> WHAT YOU SHOULD DO: From the first line to the last, output the records exactly and drop any images.

> EXERCISE INPUTS:
■ ■ ■ ■ ■
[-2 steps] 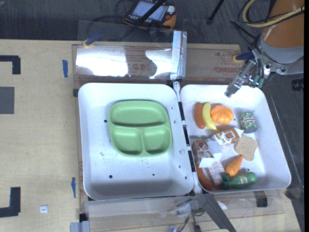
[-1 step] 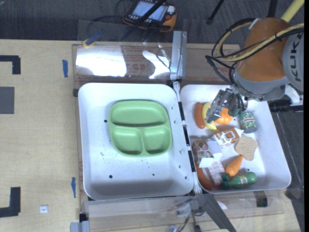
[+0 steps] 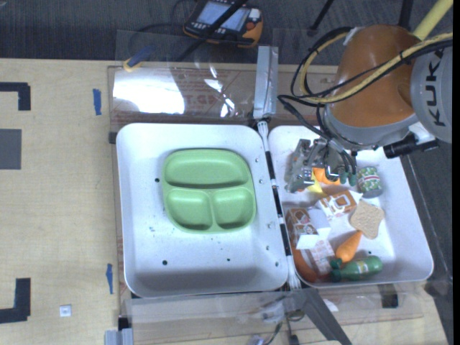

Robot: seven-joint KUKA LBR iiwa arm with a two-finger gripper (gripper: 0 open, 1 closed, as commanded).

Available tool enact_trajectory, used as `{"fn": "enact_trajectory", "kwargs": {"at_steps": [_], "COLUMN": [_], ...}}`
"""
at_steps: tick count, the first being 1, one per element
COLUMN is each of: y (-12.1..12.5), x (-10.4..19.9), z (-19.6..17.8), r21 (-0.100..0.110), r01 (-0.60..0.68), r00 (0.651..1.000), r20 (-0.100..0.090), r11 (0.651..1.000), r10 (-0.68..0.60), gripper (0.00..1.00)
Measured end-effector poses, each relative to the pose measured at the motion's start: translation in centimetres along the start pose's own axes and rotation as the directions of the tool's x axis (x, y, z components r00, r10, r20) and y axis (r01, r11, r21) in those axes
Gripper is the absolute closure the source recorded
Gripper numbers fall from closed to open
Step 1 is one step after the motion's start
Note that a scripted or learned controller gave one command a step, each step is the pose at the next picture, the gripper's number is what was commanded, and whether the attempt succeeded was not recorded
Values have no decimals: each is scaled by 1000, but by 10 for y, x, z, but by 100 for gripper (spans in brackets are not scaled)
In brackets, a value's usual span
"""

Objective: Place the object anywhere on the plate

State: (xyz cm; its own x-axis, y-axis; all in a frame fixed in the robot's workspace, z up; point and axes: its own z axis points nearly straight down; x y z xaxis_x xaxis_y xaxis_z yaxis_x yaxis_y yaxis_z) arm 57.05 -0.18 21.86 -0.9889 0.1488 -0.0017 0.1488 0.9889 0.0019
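A green three-compartment plate [image 3: 208, 189] lies in the left white bin [image 3: 144, 250]. My gripper [image 3: 315, 165] hangs low over the upper part of the right bin [image 3: 413, 243], among a heap of toy foods. Just beneath its tip lie small yellow and orange pieces [image 3: 321, 179]. Whether anything sits in its grasp is hidden by the wrist and cables. Nearby lie a toast slice [image 3: 367, 220], a carrot [image 3: 348, 246], a green bottle-shaped toy [image 3: 357, 267] and several printed packets [image 3: 338, 203].
The arm's orange band [image 3: 374, 70] looms over the right bin's far corner, with cables around it. A metal divider [image 3: 264, 85] stands behind the seam between the bins. A handheld controller [image 3: 219, 20] lies beyond the bench. Wooden tabletop extends to the left.
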Motion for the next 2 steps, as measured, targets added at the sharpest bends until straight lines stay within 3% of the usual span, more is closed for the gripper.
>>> {"fn": "enact_trajectory", "kwargs": {"at_steps": [1, 2], "y": [72, 135], "x": [32, -4], "z": [34, 14], "r21": [0, -2], "r01": [202, 143], "r00": [979, 990], "r20": [-1, 4], "r11": [979, 990], "r10": [-202, -143], "gripper": [100, 100]}}
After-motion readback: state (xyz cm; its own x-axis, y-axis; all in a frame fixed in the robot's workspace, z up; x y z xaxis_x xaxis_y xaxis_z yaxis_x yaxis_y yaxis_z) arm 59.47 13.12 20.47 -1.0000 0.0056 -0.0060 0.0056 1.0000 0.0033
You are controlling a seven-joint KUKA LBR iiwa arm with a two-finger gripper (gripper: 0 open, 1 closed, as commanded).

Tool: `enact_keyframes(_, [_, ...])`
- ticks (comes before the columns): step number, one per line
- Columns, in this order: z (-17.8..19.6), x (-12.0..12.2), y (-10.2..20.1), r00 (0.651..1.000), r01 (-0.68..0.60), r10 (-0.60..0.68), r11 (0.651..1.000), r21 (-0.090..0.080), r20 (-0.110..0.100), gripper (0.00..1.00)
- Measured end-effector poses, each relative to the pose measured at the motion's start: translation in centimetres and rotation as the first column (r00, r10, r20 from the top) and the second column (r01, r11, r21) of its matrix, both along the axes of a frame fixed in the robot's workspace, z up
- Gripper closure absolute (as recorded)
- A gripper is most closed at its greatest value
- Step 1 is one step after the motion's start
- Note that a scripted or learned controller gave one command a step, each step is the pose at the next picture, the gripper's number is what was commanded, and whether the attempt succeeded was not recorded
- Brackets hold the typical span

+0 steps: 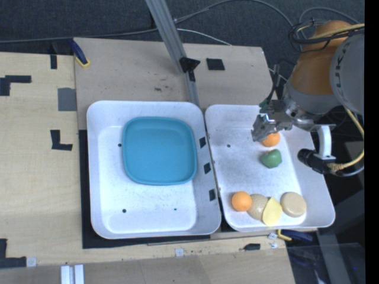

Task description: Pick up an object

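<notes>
now gripper (265, 130) over right bin (237, 158), touching small orange ball (271, 139); grip maybe, can't tell.

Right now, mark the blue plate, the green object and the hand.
blue plate (159, 149), camera view, centre of its flat face
green object (272, 158), camera view, middle of its top
hand (264, 128), camera view, at its fingertips above an orange object

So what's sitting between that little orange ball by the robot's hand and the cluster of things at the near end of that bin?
In the camera view, a small green object lies just below the orange ball; past it, bare bin floor runs to the cluster.
</notes>
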State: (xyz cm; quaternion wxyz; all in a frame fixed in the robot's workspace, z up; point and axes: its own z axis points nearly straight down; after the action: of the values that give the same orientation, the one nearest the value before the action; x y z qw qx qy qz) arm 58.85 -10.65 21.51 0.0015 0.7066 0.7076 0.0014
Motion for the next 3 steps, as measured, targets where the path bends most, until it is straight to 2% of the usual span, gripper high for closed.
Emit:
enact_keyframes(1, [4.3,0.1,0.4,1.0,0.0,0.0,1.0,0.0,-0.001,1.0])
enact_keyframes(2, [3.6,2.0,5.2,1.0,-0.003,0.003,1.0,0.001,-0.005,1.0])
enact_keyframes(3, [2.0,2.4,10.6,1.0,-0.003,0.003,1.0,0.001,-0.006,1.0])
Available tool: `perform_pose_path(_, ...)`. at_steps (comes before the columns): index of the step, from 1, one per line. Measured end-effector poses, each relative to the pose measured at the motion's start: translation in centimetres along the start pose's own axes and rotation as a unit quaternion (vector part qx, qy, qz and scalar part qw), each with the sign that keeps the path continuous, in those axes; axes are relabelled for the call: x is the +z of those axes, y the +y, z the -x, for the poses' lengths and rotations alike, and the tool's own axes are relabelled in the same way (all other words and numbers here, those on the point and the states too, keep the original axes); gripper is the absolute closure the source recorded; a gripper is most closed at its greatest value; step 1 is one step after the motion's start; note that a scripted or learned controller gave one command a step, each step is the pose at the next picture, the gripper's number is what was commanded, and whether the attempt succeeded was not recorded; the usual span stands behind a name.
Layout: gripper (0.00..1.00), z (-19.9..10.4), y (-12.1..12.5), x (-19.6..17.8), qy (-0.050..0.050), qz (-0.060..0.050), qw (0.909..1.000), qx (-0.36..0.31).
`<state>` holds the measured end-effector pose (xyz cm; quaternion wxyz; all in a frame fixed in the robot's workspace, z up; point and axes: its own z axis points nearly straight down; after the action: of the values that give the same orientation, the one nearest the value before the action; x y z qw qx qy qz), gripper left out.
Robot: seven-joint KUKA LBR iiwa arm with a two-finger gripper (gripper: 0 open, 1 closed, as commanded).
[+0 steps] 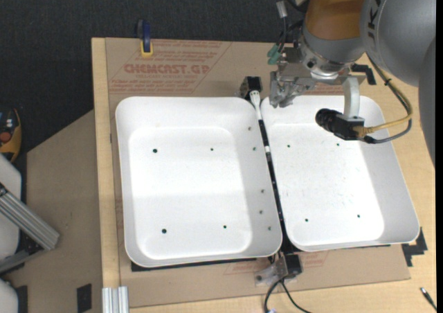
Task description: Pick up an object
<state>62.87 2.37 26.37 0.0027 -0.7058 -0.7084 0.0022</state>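
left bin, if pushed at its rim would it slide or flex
The left bin looks thin-walled and shallow, so probably light and somewhat flexible at the rim. Its glossy white surface suggests smooth plastic, likely slippery to pinch. A black clip where it meets the right bin may keep it from sliding freely.

A robotics laboratory workcell: a grey industrial arm with an orange band (pixel 346 7) reaches over two shallow white plastic bins (pixel 131 166) set side by side on a brown cardboard-covered bench (pixel 104 83). A blue-and-yellow clamp (pixel 145 37) (far edge), aluminium framing (pixel 28 218) and loose black cables (pixel 277 301) confirm an experimental rig.
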Motion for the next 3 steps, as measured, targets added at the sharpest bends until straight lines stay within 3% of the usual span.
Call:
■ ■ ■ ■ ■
> RESULT FOR THIS EXERCISE:
[-2 steps] 
[-1 step] 
[+0 steps] 

Robot: seven-joint KUKA LBR iiwa arm with a two-finger gripper (gripper: 0 open, 1 closed, as commanded).

Available tool enact_trajectory, used as `{"fn": "enact_trajectory", "kwargs": {"at_steps": [_], "COLUMN": [_], ...}}`
"""
at_steps: tick count, the first being 1, one per element
COLUMN is each of: y (-12.1..12.5), x (-10.4..19.9), z (-19.6..17.8), r21 (-0.100..0.110), r01 (-0.60..0.68), r00 (0.651..1.000), r20 (-0.100..0.090), r11 (0.651..1.000), r10 (-0.68..0.60), gripper (0.00..1.00)
Measured end-effector poses, each relative to the pose measured at the motion's start: translation in centimetres along the start pose's own axes and rotation as the directions of the tool's x axis (x, y, z components r00, r10, r20) and y axis (r01, r11, r21) in those axes
Gripper is the absolute closure the source recorded
Gripper numbers fall from closed to open
Step 1 is one step after the motion's start
Note that a scripted or learned controller gave one command a step, each step is the pose at the next picture, the gripper's number is what was commanded, and whether the attempt succeeded was not recorded
Values have no decimals: each is scaled by 1000, but by 10 for y, x, z, but by 100 for gripper (spans in brackets are not scaled)
In brackets, a value's usual span
"""

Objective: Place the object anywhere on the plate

State: (xyz cm; its own x-axis, y-axis; all in a frame fixed in the robot's workspace, z up; point and axes: its own z axis points nearly straight down; x y z xaxis_x xaxis_y xaxis_z yaxis_x yaxis_y yaxis_z) arm 57.05 -0.18 21.86 -0.9889 0.1488 -0.0017 0.1488 0.9889 0.0019
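A green three-compartment plate [image 3: 208, 189] lies in the left white bin [image 3: 144, 250]. My gripper [image 3: 315, 165] hangs low over the upper part of the right bin [image 3: 413, 243], among a heap of toy foods. Just beneath its tip lie small yellow and orange pieces [image 3: 321, 179]. Whether anything sits in its grasp is hidden by the wrist and cables. Nearby lie a toast slice [image 3: 367, 220], a carrot [image 3: 348, 246], a green bottle-shaped toy [image 3: 357, 267] and several printed packets [image 3: 338, 203].
The arm's orange band [image 3: 374, 70] looms over the right bin's far corner, with cables around it. A metal divider [image 3: 264, 85] stands behind the seam between the bins. A handheld controller [image 3: 219, 20] lies beyond the bench. Wooden tabletop extends to the left.
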Motion for the next 2 steps, as measured, targets added at the sharpest bends until straight lines stay within 3% of the usual span, more is closed for the gripper.
>>> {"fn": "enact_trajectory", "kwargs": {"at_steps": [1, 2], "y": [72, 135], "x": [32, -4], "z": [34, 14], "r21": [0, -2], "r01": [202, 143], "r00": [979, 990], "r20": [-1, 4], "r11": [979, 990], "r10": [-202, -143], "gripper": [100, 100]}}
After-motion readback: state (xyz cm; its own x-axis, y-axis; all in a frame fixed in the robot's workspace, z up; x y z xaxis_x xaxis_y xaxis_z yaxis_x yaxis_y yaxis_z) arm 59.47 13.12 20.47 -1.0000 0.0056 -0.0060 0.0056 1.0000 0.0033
You are controlling a seven-joint KUKA LBR iiwa arm with a two-finger gripper (gripper: 0 open, 1 closed, as commanded).

Tool: `enact_keyframes(_, [_, ...])`
- ticks (comes before the columns): step number, one per line
- Columns, in this order: z (-17.8..19.6), x (-12.0..12.2), y (-10.2..20.1), r00 (0.651..1.000), r01 (-0.68..0.60), r10 (-0.60..0.68), r11 (0.651..1.000), r21 (-0.090..0.080), r20 (-0.110..0.100), gripper (0.00..1.00)
- Measured end-effector poses, each relative to the pose measured at the motion's start: translation in centimetres and rotation as the first column (r00, r10, r20 from the top) and the second column (r01, r11, r21) of its matrix, both along the axes of a frame fixed in the robot's workspace, z up
- Gripper closure absolute (as recorded)
- A gripper is most closed at its greatest value
- Step 1 is one step after the motion's start
- Note that a scripted or learned controller gave one command a step, each step is the pose at the next picture, the gripper's number is what was commanded, and whether the attempt succeeded was not recorded
- Brackets hold the typical span

+0 steps: 

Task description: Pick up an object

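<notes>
now gripper (265, 130) over right bin (237, 158), touching small orange ball (271, 139); grip maybe, can't tell.

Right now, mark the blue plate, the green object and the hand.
blue plate (159, 149), camera view, centre of its flat face
green object (272, 158), camera view, middle of its top
hand (264, 128), camera view, at its fingertips above an orange object

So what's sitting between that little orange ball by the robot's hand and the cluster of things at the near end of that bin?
In the camera view, a small green object lies just below the orange ball; past it, bare bin floor runs to the cluster.
</notes>
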State: (xyz cm; quaternion wxyz; all in a frame fixed in the robot's workspace, z up; point and axes: its own z axis points nearly straight down; after the action: of the values that give the same orientation, the one nearest the value before the action; x y z qw qx qy qz) arm 58.85 -10.65 21.51 0.0015 0.7066 0.7076 0.0014
Motion for the next 3 steps, as measured, targets where the path bends most, until it is straight to 2% of the usual span, gripper high for closed.
Emit:
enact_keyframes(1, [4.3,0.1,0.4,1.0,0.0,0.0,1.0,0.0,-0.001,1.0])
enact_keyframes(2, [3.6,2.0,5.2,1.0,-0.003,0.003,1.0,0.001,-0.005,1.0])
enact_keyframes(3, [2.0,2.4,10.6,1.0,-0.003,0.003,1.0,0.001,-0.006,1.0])
Available tool: `perform_pose_path(_, ...)`. at_steps (comes before the columns): index of the step, from 1, one per line. Measured end-effector poses, each relative to the pose measured at the motion's start: translation in centimetres along the start pose's own axes and rotation as a unit quaternion (vector part qx, qy, qz and scalar part qw), each with the sign that keeps the path continuous, in those axes; axes are relabelled for the call: x is the +z of those axes, y the +y, z the -x, for the poses' lengths and rotations alike, and the tool's own axes are relabelled in the same way (all other words and numbers here, those on the point and the states too, keep the original axes); gripper is the absolute closure the source recorded; a gripper is most closed at its greatest value; step 1 is one step after the motion's start; note that a scripted or learned controller gave one command a step, each step is the pose at the next picture, the gripper's number is what was commanded, and whether the attempt succeeded was not recorded; the usual span stands behind a name.
Layout: gripper (0.00..1.00), z (-19.9..10.4), y (-12.1..12.5), x (-19.6..17.8), qy (-0.050..0.050), qz (-0.060..0.050), qw (0.909..1.000), qx (-0.36..0.31).
`<state>` holds the measured end-effector pose (xyz cm; quaternion wxyz; all in a frame fixed in the robot's workspace, z up; point and axes: its own z axis points nearly straight down; after the action: of the values that give the same orientation, the one nearest the value before the action; x y z qw qx qy qz), gripper left out.
Robot: seven-joint KUKA LBR iiwa arm with a two-finger gripper (gripper: 0 open, 1 closed, as commanded).
[+0 steps] 
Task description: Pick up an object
<state>62.87 2.37 26.37 0.0027 -0.7058 -0.7084 0.0022</state>
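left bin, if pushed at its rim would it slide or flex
The left bin looks thin-walled and shallow, so probably light and somewhat flexible at the rim. Its glossy white surface suggests smooth plastic, likely slippery to pinch. A black clip where it meets the right bin may keep it from sliding freely.

A robotics laboratory workcell: a grey industrial arm with an orange band (pixel 346 7) reaches over two shallow white plastic bins (pixel 131 166) set side by side on a brown cardboard-covered bench (pixel 104 83). A blue-and-yellow clamp (pixel 145 37) (far edge), aluminium framing (pixel 28 218) and loose black cables (pixel 277 301) confirm an experimental rig.
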Motion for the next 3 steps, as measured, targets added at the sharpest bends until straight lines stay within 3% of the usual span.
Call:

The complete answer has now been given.